__TASK DESCRIPTION__
Pull out every line below that holds the word "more".

__Excerpts from a dataset__
---------------

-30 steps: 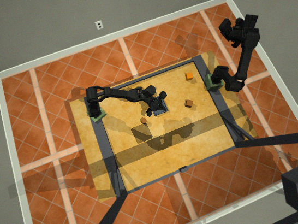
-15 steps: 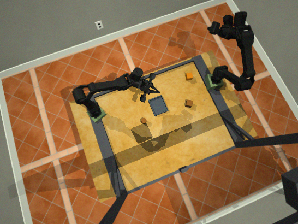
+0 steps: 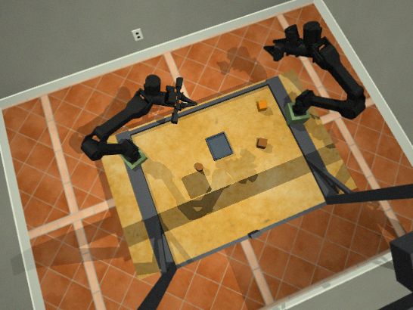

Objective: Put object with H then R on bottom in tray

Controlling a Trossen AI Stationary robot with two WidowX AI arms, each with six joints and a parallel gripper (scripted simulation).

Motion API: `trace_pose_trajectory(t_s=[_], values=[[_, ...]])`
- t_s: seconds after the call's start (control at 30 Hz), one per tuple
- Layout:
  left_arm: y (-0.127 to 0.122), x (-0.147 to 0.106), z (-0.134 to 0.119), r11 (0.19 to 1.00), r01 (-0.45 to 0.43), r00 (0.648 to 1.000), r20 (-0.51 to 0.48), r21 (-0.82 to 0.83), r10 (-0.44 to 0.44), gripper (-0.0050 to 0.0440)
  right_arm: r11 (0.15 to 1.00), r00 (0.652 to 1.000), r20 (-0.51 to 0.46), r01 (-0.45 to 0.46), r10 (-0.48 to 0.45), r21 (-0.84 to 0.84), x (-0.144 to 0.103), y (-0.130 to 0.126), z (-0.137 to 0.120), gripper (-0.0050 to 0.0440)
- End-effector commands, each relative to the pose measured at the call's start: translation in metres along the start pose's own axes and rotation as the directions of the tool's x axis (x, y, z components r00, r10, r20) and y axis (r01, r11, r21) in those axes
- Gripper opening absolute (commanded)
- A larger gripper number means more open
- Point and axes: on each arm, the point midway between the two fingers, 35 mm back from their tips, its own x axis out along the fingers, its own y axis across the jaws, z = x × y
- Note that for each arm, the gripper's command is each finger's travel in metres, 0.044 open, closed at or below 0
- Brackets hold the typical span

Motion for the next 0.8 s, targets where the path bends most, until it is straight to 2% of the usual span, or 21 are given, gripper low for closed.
trace_pose_trajectory(t_s=[0.0, 0.03, 0.1, 0.23, 0.33, 0.6, 0.67, 0.77], values=[[0.004, -0.052, 0.018, 0.996, -0.064, 0.997, 0.03, -0.054, 0.066, -0.005, 0.986, 0.995, 0.031, -0.094, 0.099, -0.139, 0.02, 0.034, -0.005, 0.04], [0.004, -0.06, 0.02, 0.995, -0.078, 0.996, 0.034, -0.066, 0.08, -0.005, 0.979, 0.992, 0.033, -0.118, 0.125, -0.164, 0.022, 0.041, -0.007, 0.04], [0.004, -0.06, 0.02, 0.995, -0.078, 0.996, 0.034, -0.066, 0.08, -0.005, 0.979, 0.992, 0.033, -0.118, 0.125, -0.164, 0.022, 0.041, -0.007, 0.04], [-0.003, -0.099, 0.033, 0.982, -0.146, 0.987, 0.052, -0.122, 0.154, -0.005, 0.927, 0.964, 0.042, -0.24, 0.262, -0.289, 0.03, 0.083, -0.021, 0.04], [-0.01, -0.118, 0.04, 0.972, -0.183, 0.979, 0.061, -0.15, 0.194, -0.005, 0.886, 0.94, 0.041, -0.305, 0.34, -0.35, 0.031, 0.106, -0.032, 0.04], [-0.038, -0.155, 0.053, 0.938, -0.266, 0.955, 0.074, -0.223, 0.288, -0.005, 0.75, 0.844, 0.037, -0.454, 0.535, -0.482, 0.019, 0.166, -0.063, 0.04], [-0.038, -0.155, 0.053, 0.938, -0.266, 0.955, 0.074, -0.223, 0.288, -0.005, 0.75, 0.844, 0.037, -0.454, 0.535, -0.482, 0.019, 0.166, -0.063, 0.04], [-0.056, -0.166, 0.057, 0.918, -0.302, 0.941, 0.076, -0.258, 0.331, -0.005, 0.671, 0.777, 0.038, -0.517, 0.628, -0.532, 0.005, 0.193, -0.079, 0.04]])
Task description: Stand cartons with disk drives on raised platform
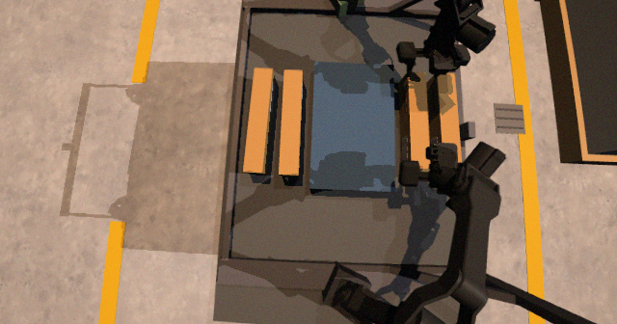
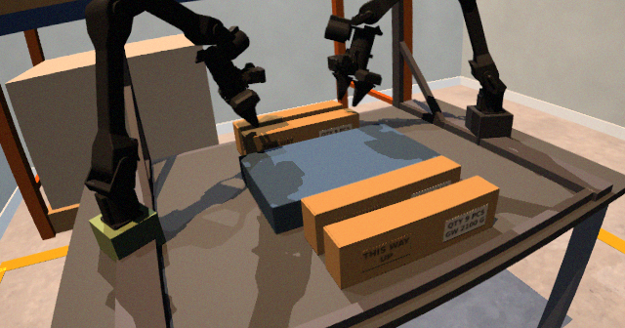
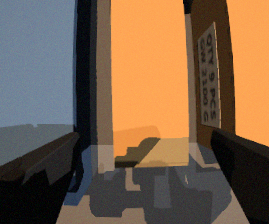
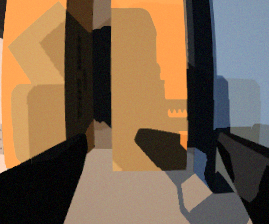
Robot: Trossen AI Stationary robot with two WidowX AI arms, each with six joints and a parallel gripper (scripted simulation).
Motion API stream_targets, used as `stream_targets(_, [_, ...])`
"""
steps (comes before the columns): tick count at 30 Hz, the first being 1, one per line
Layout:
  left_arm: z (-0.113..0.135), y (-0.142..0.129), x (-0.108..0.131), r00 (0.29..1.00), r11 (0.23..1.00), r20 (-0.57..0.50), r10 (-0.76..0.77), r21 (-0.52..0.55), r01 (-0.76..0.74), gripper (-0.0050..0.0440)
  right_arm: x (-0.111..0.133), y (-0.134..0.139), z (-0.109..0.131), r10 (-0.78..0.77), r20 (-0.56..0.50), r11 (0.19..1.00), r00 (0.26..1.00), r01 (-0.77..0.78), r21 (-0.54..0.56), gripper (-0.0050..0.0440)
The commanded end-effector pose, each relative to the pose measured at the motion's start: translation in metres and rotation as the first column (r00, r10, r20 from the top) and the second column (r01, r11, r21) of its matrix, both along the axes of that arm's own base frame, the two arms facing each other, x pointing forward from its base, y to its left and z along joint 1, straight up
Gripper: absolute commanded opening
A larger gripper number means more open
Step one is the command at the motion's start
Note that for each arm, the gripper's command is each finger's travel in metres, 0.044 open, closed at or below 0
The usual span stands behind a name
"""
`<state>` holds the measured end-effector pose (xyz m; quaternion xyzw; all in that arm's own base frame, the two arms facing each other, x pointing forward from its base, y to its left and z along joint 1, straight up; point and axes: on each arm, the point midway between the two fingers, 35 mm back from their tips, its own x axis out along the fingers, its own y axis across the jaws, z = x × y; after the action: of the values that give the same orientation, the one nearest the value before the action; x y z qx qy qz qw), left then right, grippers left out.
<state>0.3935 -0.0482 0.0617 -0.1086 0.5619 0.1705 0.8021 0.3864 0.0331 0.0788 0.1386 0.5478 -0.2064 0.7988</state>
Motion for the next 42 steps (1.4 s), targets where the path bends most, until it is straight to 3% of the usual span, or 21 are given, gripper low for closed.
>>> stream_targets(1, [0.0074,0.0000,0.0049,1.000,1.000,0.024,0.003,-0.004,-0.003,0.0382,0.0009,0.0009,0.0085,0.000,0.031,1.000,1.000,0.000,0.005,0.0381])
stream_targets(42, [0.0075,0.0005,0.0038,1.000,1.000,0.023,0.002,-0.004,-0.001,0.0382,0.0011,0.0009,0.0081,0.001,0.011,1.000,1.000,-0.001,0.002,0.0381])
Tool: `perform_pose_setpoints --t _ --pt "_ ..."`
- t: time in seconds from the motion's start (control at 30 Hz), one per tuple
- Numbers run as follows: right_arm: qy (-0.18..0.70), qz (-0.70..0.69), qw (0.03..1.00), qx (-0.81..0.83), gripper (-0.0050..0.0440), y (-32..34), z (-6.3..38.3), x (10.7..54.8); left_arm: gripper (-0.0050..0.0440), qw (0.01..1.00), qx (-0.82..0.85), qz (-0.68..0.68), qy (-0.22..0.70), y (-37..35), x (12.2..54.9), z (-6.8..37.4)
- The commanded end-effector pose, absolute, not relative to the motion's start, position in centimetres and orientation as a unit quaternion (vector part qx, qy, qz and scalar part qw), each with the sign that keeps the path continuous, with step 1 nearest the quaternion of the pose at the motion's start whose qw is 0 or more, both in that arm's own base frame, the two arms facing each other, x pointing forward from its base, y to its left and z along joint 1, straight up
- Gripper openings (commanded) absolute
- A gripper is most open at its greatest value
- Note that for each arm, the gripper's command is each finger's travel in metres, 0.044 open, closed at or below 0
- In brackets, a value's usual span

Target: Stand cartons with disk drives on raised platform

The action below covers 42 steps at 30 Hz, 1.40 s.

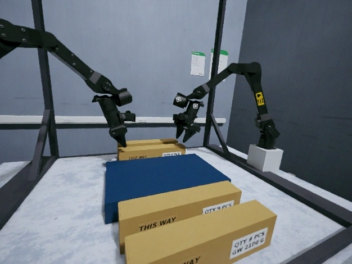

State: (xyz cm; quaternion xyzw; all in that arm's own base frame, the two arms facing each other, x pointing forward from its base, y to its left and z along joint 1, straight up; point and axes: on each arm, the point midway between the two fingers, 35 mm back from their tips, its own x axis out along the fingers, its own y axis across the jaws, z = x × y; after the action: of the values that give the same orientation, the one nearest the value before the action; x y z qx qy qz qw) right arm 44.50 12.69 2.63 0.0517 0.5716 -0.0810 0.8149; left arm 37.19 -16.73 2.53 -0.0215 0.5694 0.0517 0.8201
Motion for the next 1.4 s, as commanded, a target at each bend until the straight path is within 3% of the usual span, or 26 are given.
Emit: perform_pose_setpoints --t 0.0,1.03,1.07,1.37 --pt "0.561 -0.078 0.822 0.057 0.0379 12.8 3.5 45.1 0.0382 0.826 -0.027 0.048 0.561 -17.0 37.8 3.3" --pt "0.561 -0.078 0.822 0.057 0.0379 12.8 3.5 45.1 0.0382 0.826 -0.027 0.048 0.561 -17.0 37.8 3.3" --pt "0.561 -0.078 0.822 0.057 0.0379 12.8 -3.2 45.0 0.0382 0.826 -0.028 0.050 0.560 -16.9 37.8 -3.6" --pt "0.561 -0.078 0.822 0.057 0.0379 12.8 -3.5 45.0 0.0382 0.826 -0.028 0.050 0.560 -16.9 37.8 -3.7"
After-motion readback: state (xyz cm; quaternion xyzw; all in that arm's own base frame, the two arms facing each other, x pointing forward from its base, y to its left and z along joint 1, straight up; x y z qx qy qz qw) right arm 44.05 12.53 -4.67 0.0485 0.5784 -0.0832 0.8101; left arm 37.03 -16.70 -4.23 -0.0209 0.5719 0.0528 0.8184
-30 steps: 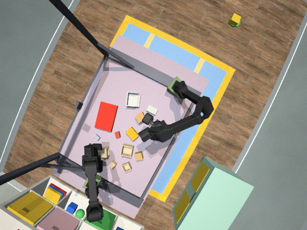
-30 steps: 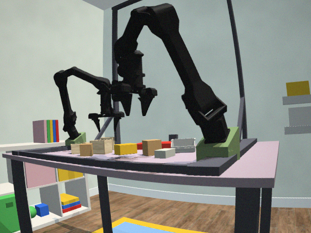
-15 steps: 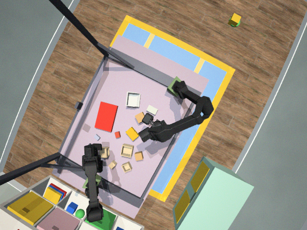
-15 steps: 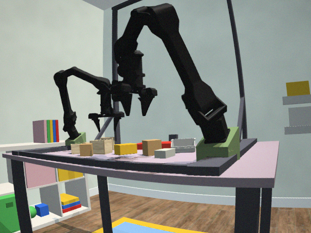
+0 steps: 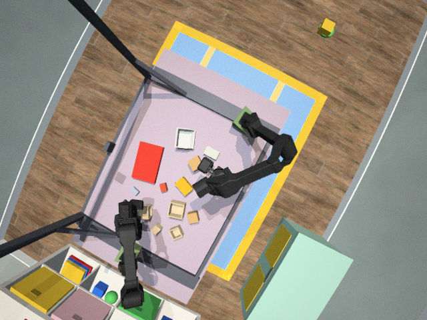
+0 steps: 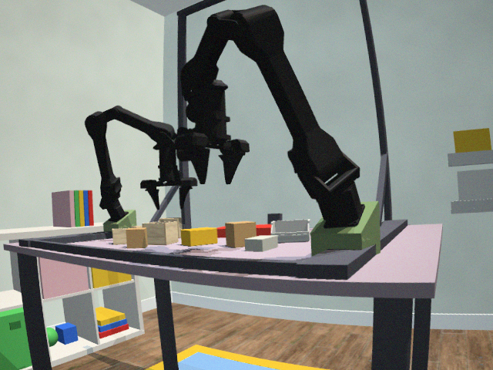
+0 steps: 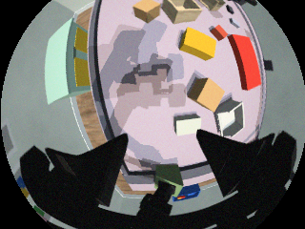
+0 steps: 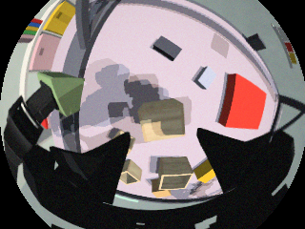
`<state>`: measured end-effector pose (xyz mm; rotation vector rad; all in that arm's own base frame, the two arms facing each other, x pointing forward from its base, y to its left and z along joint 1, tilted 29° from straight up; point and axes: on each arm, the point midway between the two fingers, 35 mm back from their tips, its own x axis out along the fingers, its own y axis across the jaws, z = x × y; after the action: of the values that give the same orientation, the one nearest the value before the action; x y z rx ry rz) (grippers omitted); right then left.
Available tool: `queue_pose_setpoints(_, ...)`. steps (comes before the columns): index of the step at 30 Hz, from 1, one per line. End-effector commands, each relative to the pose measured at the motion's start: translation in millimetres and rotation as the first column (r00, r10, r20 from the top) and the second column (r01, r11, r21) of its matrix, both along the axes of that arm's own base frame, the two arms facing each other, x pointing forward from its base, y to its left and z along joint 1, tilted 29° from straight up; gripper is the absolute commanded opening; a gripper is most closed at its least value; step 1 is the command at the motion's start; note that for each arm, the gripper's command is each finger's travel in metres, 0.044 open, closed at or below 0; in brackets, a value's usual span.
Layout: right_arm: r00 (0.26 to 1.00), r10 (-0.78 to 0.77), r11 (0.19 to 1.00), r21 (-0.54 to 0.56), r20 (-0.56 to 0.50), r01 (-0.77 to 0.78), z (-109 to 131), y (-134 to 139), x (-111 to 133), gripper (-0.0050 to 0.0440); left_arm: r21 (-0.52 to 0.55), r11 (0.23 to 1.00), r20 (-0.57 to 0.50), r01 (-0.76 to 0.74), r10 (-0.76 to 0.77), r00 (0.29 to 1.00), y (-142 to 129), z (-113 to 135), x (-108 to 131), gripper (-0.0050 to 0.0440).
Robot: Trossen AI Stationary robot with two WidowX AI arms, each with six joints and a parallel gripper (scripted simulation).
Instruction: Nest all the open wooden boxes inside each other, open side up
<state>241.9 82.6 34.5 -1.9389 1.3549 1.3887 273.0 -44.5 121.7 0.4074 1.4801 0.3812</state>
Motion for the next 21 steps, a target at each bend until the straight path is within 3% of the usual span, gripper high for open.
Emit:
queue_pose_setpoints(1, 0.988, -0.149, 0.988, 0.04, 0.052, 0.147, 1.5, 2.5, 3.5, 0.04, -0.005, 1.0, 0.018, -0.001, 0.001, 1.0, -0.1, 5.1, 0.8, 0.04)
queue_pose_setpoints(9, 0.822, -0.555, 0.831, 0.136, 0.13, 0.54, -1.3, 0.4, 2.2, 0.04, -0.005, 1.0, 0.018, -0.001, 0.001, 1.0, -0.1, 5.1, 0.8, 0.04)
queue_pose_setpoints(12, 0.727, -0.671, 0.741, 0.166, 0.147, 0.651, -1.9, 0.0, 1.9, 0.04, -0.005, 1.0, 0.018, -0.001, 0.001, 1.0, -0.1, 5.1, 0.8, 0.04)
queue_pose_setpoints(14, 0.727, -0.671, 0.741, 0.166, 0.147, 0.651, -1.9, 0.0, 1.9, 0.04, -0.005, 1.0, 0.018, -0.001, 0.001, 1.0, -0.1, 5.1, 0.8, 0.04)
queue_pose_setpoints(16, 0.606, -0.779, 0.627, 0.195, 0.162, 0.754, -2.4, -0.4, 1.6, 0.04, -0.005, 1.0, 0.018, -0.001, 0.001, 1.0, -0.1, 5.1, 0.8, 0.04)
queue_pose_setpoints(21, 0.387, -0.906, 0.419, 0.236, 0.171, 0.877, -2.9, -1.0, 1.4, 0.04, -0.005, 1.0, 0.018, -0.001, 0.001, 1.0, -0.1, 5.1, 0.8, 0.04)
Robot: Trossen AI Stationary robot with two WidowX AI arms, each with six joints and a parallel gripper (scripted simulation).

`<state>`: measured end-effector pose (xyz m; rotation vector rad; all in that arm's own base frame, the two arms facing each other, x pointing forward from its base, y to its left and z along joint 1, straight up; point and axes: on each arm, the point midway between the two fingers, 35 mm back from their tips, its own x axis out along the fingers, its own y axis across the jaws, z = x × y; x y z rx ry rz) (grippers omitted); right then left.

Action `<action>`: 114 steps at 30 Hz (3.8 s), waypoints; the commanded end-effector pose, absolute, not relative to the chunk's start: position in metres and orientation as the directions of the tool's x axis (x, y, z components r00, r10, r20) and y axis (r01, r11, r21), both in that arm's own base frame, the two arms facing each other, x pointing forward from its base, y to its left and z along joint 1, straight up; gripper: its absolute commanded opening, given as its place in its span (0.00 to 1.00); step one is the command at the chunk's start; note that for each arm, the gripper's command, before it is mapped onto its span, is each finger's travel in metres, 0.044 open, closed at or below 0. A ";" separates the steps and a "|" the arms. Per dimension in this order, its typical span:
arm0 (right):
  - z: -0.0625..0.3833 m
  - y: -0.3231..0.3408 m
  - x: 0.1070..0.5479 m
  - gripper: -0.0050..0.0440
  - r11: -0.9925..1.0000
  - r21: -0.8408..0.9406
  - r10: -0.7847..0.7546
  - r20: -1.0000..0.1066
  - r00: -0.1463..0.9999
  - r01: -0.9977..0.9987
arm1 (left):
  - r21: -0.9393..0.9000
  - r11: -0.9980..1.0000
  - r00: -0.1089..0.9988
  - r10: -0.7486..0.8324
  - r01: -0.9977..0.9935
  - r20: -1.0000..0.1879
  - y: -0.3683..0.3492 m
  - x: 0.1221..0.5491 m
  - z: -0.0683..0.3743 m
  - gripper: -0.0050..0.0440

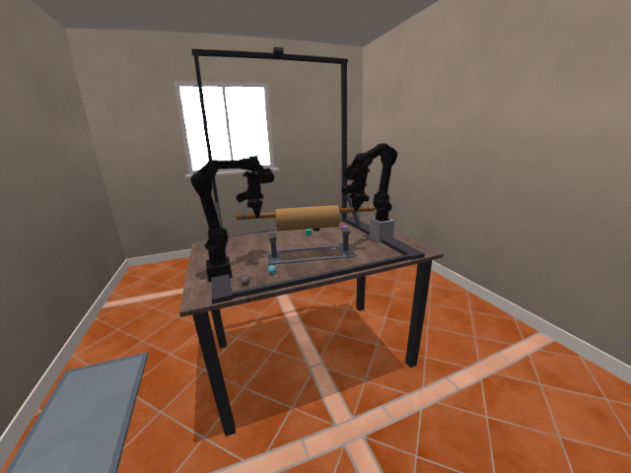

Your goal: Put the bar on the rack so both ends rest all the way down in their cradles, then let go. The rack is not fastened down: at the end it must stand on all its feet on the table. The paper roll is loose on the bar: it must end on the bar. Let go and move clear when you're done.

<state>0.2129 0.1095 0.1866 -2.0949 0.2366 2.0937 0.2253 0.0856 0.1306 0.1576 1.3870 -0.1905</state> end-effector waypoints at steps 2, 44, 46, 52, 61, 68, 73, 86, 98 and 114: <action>0.202 0.099 0.215 0.20 -0.974 -0.043 0.034 -0.998 0.045 -0.222 | 0.028 0.975 0.220 -0.022 0.220 -0.975 0.097 0.229 0.148 0.20; 0.160 0.094 0.213 0.20 -0.976 -0.026 0.020 -0.999 0.029 -0.218 | 0.035 0.975 0.216 -0.013 0.219 -0.976 0.101 0.226 0.110 0.20; 0.160 0.094 0.214 0.20 -0.975 -0.027 0.020 -0.999 0.033 -0.218 | 0.034 0.975 0.214 -0.014 0.220 -0.977 0.101 0.225 0.108 0.20; 0.155 0.095 0.214 0.20 -0.975 -0.027 0.021 -0.999 0.030 -0.219 | 0.018 0.975 0.196 -0.027 0.222 -0.980 0.100 0.225 0.099 0.20; 0.148 0.094 0.214 0.20 -0.975 -0.022 0.017 -0.999 0.027 -0.220 | 0.032 0.975 0.213 -0.016 0.222 -0.977 0.101 0.226 0.098 0.20; 0.140 0.095 0.215 0.20 -0.975 -0.019 0.016 -1.000 0.017 -0.222 | 0.028 0.975 0.207 -0.019 0.222 -0.978 0.101 0.225 0.090 0.20; 0.133 0.095 0.215 0.20 -0.975 -0.012 0.011 -1.000 0.006 -0.223 | 0.018 0.975 0.193 -0.025 0.220 -0.981 0.101 0.225 0.082 0.20; 0.117 0.095 0.215 0.20 -0.974 -0.014 0.012 -1.000 0.007 -0.227 | 0.025 0.975 0.201 -0.021 0.222 -0.979 0.101 0.225 0.067 0.20; 0.102 0.095 0.215 0.20 -0.973 -0.009 0.009 -1.000 -0.001 -0.230 | 0.018 0.975 0.191 -0.025 0.221 -0.981 0.101 0.224 0.051 0.20; 0.085 0.095 0.215 0.20 -0.974 -0.009 0.009 -1.000 -0.001 -0.228 | 0.017 0.975 0.192 -0.027 0.222 -0.981 0.101 0.224 0.034 0.20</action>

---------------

__RESULT OF THIS TASK__
- A larger gripper number means more open
A larger gripper number means more open
- The commanded end-effector pose, absolute, not relative to the motion's start, position in centimetres and orientation as a unit quaternion (vector part qx, qy, qz and scalar part qw), each with the sign that keeps the path continuous, with step 1 nearest the quaternion of the pose at the motion's start whose qw is 0 or more, both in that arm's own base frame, the two arms facing each other, x pointing forward from its base, y to its left and z along joint 1, straight up

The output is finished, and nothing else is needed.